VP / Executive Medical Director

Keros seeks a Vice President / Executive Medical Director to lead the development of elritercept. Reporting to the SVP of Clinical Development, the VP/Executive Medical Director will serve as the clinical development leader for elritercept (KER-050) in one or more indications. She/he will serve as the lead physician in internal and external interactions with key stakeholders and will be the lead clinical development representative on internal project teams to support clinical studies from protocol development through study execution and completion of study reports. The VP/Executive Medical Director will collaborate with cross-functional team members, including Clinical Sciences, Clinical Operations, Program Management, Biostatistics and Data Management, Safety and Pharmacovigilance, DMPK/Clinical Pharmacology and CRO partners. The VP/Executive Medical Director will also lead and participate in meetings with academic study investigators and thought leaders, as well as in interactions with global health authorities. A genuine interest and understanding of the science supporting the pipeline, excellent leadership skills, an ability to work collaboratively in a highly matrixed, multidisciplinary team setting, and a commitment to developing new treatments for patients are critical for success.

Responsibilities:

• Serve as the lead physician and Development Leader and represent Clinical Development on Program and Project Strategy Teams for elritercept in one or more indications.

• Collaborate with the Project Team Leader(s) and other team members to create and revise the Clinical Development Plan (CDP) for successful global regulatory approval and market access for one or more indications.

• Lead the design of scientifically rigorous clinical protocols that are aligned with the clinical development plan.

• Provide clinical development leadership on the timely delivery of the clinical program with attention to quality and scientific rigor.

• Lead and support the clinical components of key documents (e.g., Clinical Trial Protocols, Investigator's Brochures, Clinical Study Reports (CSRs), regulatory documents including INDs/CTAs, BLAs/MAAs and regulatory responses) with high quality and consistency with the CDP.

• Oversee the Medical Monitor and work in concert with the Head of Safety to ensure continuous evaluation of drug safety profile, including safety monitoring of clinical studies and signal detection.

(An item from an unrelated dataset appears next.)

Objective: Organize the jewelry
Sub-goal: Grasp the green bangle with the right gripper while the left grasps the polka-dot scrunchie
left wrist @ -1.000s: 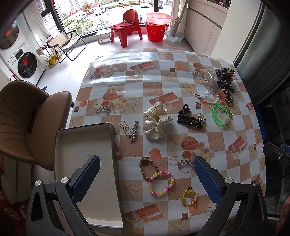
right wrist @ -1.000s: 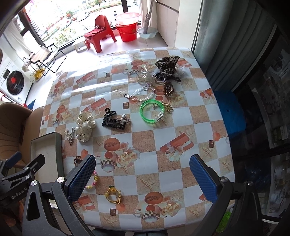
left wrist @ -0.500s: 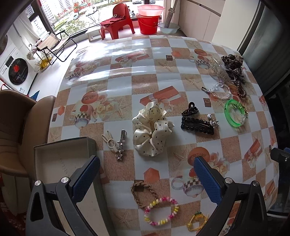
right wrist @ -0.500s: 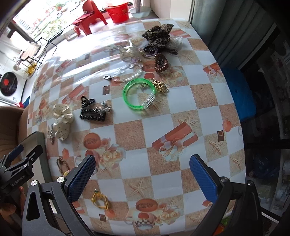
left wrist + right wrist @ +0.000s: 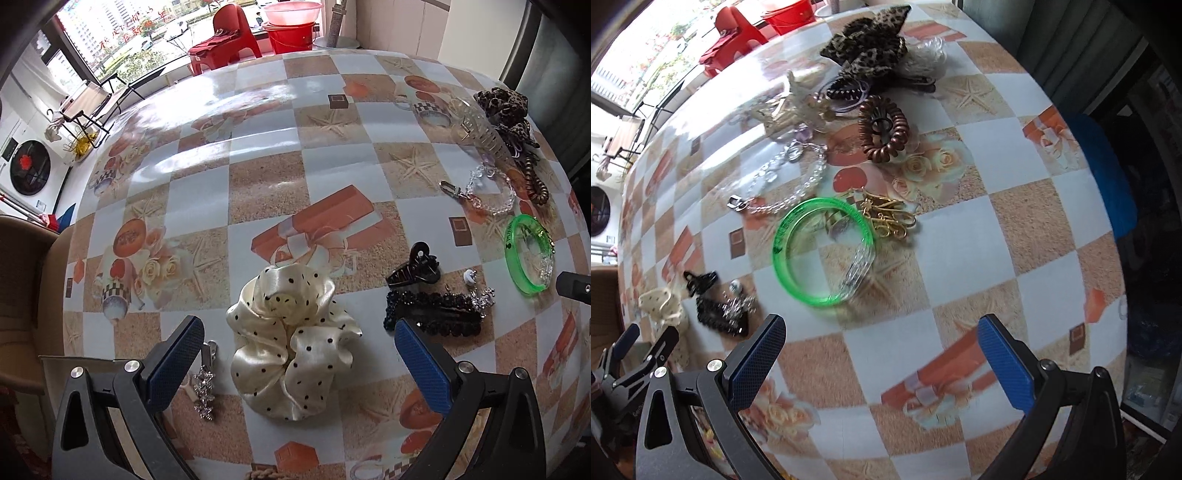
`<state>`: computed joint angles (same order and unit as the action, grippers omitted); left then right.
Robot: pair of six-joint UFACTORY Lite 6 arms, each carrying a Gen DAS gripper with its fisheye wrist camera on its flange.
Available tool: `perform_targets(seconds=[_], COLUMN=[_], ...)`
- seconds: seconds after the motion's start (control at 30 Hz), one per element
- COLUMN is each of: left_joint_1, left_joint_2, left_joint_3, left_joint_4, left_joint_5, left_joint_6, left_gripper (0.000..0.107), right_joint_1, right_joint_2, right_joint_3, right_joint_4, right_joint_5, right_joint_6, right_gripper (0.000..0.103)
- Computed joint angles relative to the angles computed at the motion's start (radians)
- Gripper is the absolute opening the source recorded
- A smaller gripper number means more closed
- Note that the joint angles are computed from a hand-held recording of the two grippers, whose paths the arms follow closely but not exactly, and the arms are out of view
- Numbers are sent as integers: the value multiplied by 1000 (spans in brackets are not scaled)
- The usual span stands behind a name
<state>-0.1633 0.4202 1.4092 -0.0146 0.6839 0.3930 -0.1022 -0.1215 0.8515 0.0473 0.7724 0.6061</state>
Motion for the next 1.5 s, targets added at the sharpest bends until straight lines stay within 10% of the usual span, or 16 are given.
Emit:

• Collaborate with biostatistics, clinical sciences, and other cross-functional team members to participate in relevant data analyses and presentations for safety monitoring committee meetings, regulatory documents, and internal reviews to support timely program decisions to achieve study objectives.

• Lead and/or participate in interactions with internal decision committees and external stakeholders including regulatory authorities, key thoughts leaders, data monitoring committees, advisory boards, and patient advocacy groups.

• Lead and participate in the periodic convocation of Steering Committee meetings.

• Work with the internal team and external stakeholders to develop and update key messages on disease states, MOA, target product profile, and scientific platform.

• Collaborate with Medical Affairs and other team members on the scientific communication of clinical data, including external messaging, publication planning, and congress management.

• Work with investigators, thought leaders, patient advocacy groups, and other external stakeholders, as appropriate, to foster scientific exchange, identify collaboration opportunities, recruit patients for clinical trials, and support commercial planning, including understanding of medical and health care practices.

• Represent the company as an organization and present data at advisory boards, investigator meetings, congresses, and other external venues.

• Author and review abstracts, posters, and manuscripts for publication.

Qualifications:

• MD or DO required, board certification/eligibility in hematology and/or rare disease is highly desired.

• Minimum of 7 years Pharmaceutical/Biotech industry experience, including experience leading late-stage clinical trials and clinical development programs.

• Global clinical research experience and experience interacting with global health authorities is required; successful End-of-Phase 2 and/or NDA/BLA experience is highly desired.

• Deep understanding of clinical trial design, methodology, statistical concepts, protocol development and implementation, global regulatory submissions, and overall drug development.

• Knowledge of IND, End-of-Phase 2, and BLA/NDA processes.

• Track record of success in serving as a clinical development leader on cross-functional product teams.

• Experience with partnerships or responsibilities for interfacing with development and commercial partners.

• Outstanding leadership, problem-solving, organizational and communication skills.

• Ability to be in the company office at least 3 days per week (local candidates) or at least every 6 weeks (remote candidates) required.

• Ability to travel up to 20% required.